Would've been nice if you posted the exact specifications with examples instead of just paraphrasing ;D
Count the number of Duplicates
Write a function that will return the count of distinct case-insensitive alphabetic characters and numeric digits that occur more than once in the input string. The input string can be assumed to contain only alphabets (both uppercase and lowercase) and numeric digits.
Example
"abcde" -> 0 # no characters repeats more than once
"aabbcde" -> 2 # 'a' and 'b'
"aabBcde" -> 2 # 'a' occurs twice and 'b' twice (bandB)
"indivisibility" -> 1 # 'i' occurs six times
"Indivisibilities" -> 2 # 'i' occurs seven times and 's' occurs twice
"aA11" -> 2 # 'a' and '1'
"ABBA" -> 2 # 'A' and 'B' each occur twice
Create what I like to call a "frequency hash", which maps some token to a count of how often it was seen.
- every character seen (in this case an upper or lowercase version, up to you), increments the structure's count by 1
- analyze the map for anything that occurred twice or more
Sticking with sets (though I definitely like your use of maps) I came up with the following.
(You'd be amazed by how long it took me to type "indivisibilities" properly!)

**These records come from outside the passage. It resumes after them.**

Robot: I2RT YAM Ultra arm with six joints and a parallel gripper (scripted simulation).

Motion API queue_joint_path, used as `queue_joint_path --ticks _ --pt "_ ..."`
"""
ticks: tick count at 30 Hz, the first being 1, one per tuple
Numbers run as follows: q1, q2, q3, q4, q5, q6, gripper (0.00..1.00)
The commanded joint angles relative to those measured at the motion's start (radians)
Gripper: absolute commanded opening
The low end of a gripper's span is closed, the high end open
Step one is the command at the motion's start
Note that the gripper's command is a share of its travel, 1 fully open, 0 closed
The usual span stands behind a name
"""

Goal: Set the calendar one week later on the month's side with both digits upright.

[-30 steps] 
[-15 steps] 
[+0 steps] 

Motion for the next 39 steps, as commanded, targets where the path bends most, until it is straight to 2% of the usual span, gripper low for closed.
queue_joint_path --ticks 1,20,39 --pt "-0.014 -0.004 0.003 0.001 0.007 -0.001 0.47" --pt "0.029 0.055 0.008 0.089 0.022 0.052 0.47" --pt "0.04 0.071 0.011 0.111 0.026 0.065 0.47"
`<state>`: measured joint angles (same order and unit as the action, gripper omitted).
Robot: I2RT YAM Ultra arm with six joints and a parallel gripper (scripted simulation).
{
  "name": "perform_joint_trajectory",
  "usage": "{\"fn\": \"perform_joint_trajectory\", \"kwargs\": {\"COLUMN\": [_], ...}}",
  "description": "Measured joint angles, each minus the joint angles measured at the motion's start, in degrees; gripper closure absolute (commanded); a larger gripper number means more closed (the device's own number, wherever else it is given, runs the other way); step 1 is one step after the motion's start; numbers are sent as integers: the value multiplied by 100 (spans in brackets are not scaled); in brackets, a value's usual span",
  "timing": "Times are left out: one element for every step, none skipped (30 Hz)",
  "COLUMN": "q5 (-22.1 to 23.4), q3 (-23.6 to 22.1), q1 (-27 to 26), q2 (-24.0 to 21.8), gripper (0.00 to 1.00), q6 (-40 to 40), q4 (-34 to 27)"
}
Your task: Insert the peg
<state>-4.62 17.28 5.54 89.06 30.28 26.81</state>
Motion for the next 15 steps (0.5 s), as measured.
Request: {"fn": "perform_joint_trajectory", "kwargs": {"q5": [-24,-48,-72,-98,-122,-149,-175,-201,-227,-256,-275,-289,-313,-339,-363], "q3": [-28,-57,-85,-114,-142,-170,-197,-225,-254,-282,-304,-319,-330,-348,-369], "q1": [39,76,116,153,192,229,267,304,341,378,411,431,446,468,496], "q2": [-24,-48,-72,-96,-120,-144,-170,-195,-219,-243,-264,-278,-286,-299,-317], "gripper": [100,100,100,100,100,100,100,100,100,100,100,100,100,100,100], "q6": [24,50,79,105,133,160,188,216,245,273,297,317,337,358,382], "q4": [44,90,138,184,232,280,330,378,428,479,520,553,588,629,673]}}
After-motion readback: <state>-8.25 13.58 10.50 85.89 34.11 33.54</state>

Yep, this is true of course with a little math for the index offsets, though I like the readability and extensibility of map. Can use plain arrays and go straight into the count, discarding the generated data structure:
for duplicates only you don't need any magic in ascii.
char count[256] = {0};
for(... the string)
count[string[index]]++;
and then count tells you what was duplicated.
it wastes a little space, but it skips the magic offsets etc.
the type of count may be more efficient on some machines as default word sized (usually, int) or it may be faster as char (or unsigned char). You can poke around with it to see if your hardware favors one or the other.
this is an adaptation of the 'bucket sort' algorithm which can be used to sort your data or count frequency / duplicates or similar tasks for very limited types of data (chars being a good use case).
is this a fastest wins contest, or cleanest code, or just 'do it' contest?